Это такое особенное безумие, которое нападает на человека в жару. Про эту болезнь ей рассказал первый помощник Кокс – наверное, хотел напугать. Это на него похоже. «Моряки заболевают тропической лихорадкой, если на море слишком долго царит штиль, – сказал Кокс. – Тогда они смотрят за борт и видят не океан, а прохладные зеленые поля. Моряки прыгают в эти поля и тонут». Первый помощник Кокс рассказывал, что видел, как взрослые люди этакое проделывали. Спрыгнут на поросший ромашками луг и утонут, или, как выражался Кокс, утопнут. Небось сам их сталкивал.
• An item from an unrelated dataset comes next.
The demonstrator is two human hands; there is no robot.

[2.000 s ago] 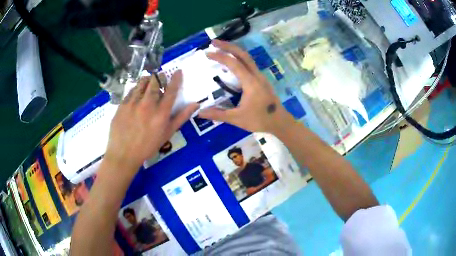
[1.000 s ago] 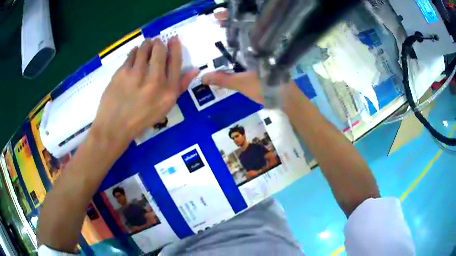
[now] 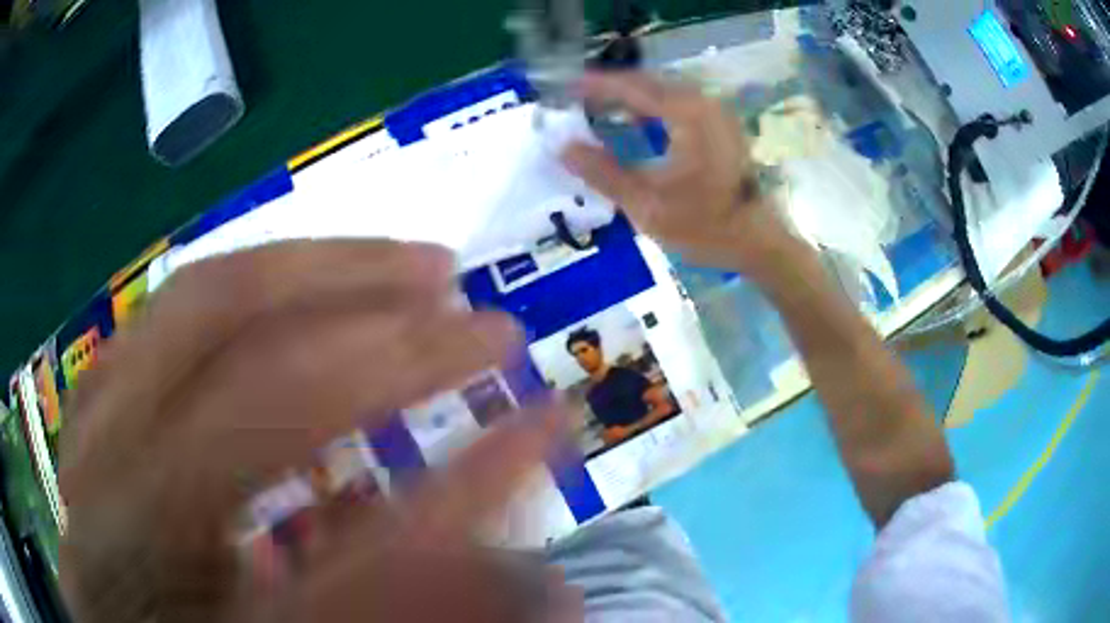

Вот и она спрыгивает с борта корабля прямо в зеленые джунгли. Это было в чем-то противоположно безумию. Она была совершенно уверена, что она в своем уме, это мир сошел с ума. На тропе валялись мертвые тела. Ей и раньше приходилось видеть покойников, когда ее дядя сломал шею на охоте, и еще был тот ужасный случай с хлебоуборочной машиной. Она убедилась, что Кокчика среди этих мертвецов нету, и устыдилась своей радости. Она быстренько прочитала молитву над усопшими, побежала назад на корабль, и там ее стошнило.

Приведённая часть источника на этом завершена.